#### DATA TO PROCESS
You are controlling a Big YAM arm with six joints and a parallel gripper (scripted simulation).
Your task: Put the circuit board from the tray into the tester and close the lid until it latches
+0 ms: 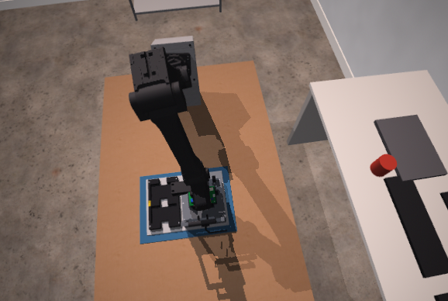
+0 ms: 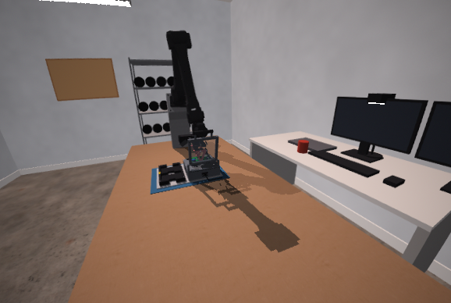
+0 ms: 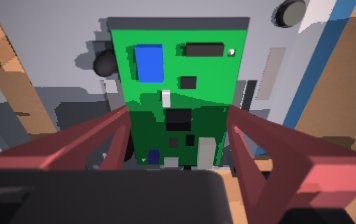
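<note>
Right now the green circuit board is right at my hand. Round my hand: clear lid 120 mm ahead, 20 mm to the left, 100 mm above.
</note>
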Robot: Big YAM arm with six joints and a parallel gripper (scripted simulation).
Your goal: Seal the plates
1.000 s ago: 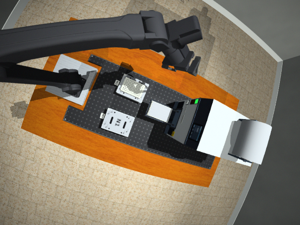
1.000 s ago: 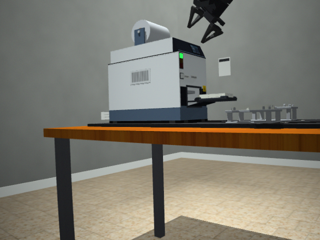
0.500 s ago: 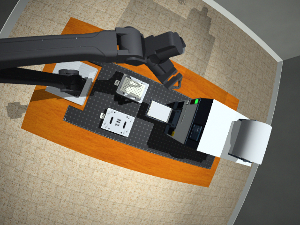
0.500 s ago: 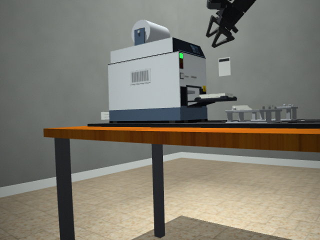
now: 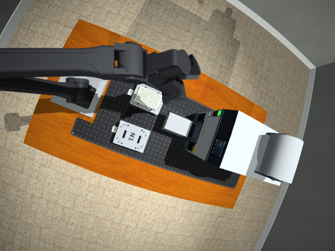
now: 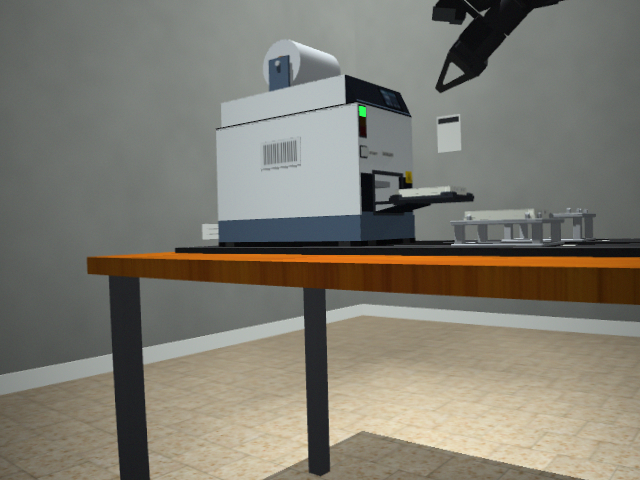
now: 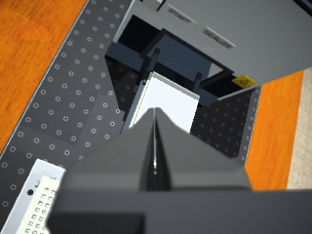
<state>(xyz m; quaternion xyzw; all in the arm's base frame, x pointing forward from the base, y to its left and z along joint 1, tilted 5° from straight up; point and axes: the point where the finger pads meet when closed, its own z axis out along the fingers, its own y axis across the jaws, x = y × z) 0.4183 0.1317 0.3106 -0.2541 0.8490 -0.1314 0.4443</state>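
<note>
My hand is 7 cm short of the sealer stage, 8 cm to the left of it and 20 cm above it. Round my hand: plate nest: 12 cm behind, 26 cm below; then pale start button: 17 cm ahead, 2 cm to the left, 11 cm below; then A1 mark: 20 cm behind, 5 cm to the left, 25 cm below.
</note>
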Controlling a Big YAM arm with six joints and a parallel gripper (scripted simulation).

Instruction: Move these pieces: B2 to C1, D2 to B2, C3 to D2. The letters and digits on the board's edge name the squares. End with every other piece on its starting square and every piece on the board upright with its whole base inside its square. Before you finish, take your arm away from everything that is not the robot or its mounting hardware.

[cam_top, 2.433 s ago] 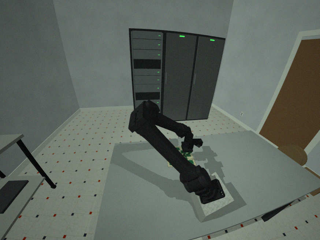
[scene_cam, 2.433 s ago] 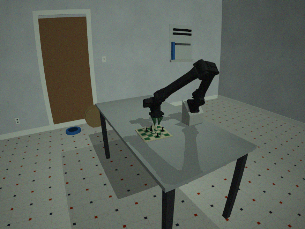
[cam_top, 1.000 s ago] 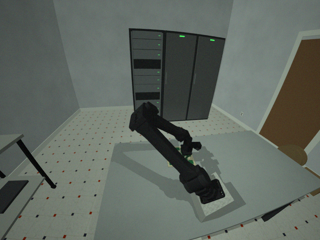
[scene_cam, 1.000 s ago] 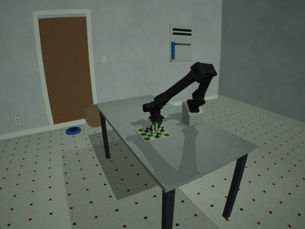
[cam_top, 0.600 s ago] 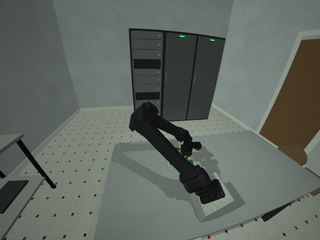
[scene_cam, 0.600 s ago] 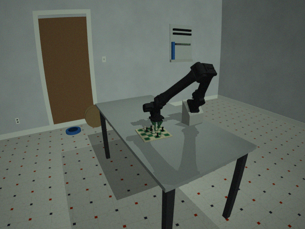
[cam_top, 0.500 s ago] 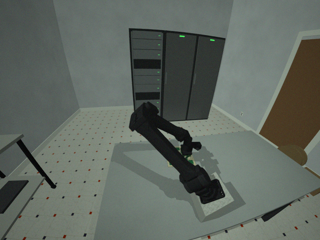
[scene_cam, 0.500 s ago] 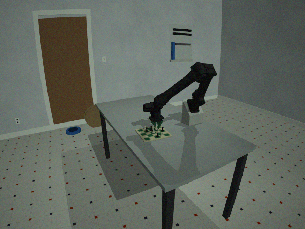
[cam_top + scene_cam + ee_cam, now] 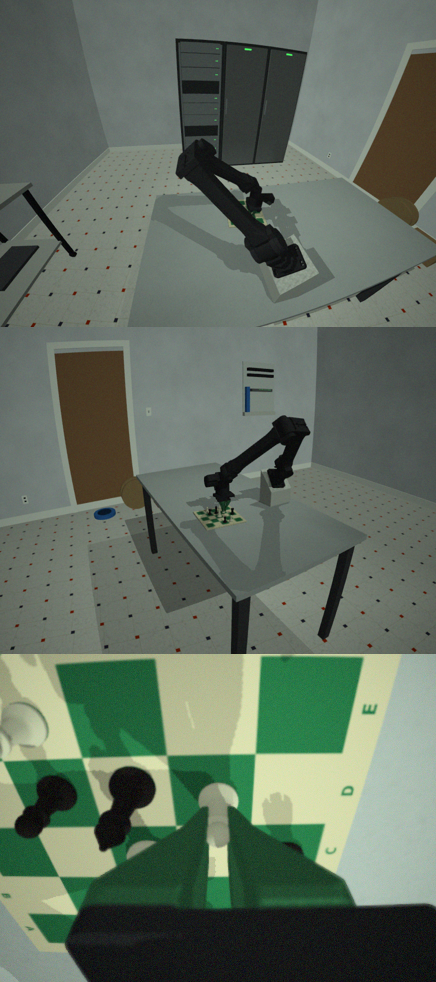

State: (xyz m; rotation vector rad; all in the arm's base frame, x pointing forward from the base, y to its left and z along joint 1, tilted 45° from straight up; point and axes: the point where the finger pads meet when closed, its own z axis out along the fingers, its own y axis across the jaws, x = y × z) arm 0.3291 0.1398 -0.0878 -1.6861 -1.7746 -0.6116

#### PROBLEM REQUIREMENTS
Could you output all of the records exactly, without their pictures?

#### OUTPUT FOR THIS TASK
You are controlling a Big YAM arm with six joints and a parallel gripper (scripted simulation).
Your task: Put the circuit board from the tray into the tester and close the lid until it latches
+0 ms: 
+0 ms: 
+0 ms: 
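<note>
Right now the green circuit board is right at my hand. Round my hand: clear lid 120 mm ahead, 20 mm to the left, 100 mm above.
</note>
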Robot: Big YAM arm with six joints and a parallel gripper (scripted simulation).
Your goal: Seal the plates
1.000 s ago: 
1.000 s ago: 
0.500 s ago: 
0.500 s ago: 
now: 
now: 
now: 
<state>(xyz m; quaternion xyzw; all in the arm's base frame, x pointing forward from the base, y to its left and z along joint 1, tilted 5° from straight up; point and axes: the point where the finger pads meet when closed, its own z axis out along the fingers, its own y axis across the jaws, x = y × z) 0.4183 0.1317 0.3106 -0.2541 0.8490 -0.1314 0.4443</state>
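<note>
My hand is 7 cm short of the sealer stage, 8 cm to the left of it and 20 cm above it. Round my hand: plate nest: 12 cm behind, 26 cm below; then pale start button: 17 cm ahead, 2 cm to the left, 11 cm below; then A1 mark: 20 cm behind, 5 cm to the left, 25 cm below.
</note>
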Controlling a Big YAM arm with six joints and a parallel gripper (scripted simulation).

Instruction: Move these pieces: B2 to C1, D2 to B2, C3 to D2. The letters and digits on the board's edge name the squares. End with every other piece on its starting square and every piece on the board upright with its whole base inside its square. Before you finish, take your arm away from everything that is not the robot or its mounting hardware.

[cam_top, 2.433 s ago] 
[scene_cam, 2.433 s ago] 
[cam_top, 1.000 s ago] 
[scene_cam, 1.000 s ago] 
[cam_top, 0.600 s ago] 
[scene_cam, 0.600 s ago] 
[cam_top, 0.500 s ago] 
[scene_cam, 0.500 s ago] 
[cam_top + scene_cam + ee_cam, now] 

State: (xyz m; rotation vector rad; all in the arm's base frame, x pointing forward from the base, y to its left and z along joint 1, tilted 45° from straight up; point and axes: the point where the finger pads meet when closed, its own z axis out along the fingers, its own y axis across the jaws, x = y × z) arm 0.3291 0.1398 -0.0878 -1.6861 -1.7746 -0.6116

The output is complete as it stands.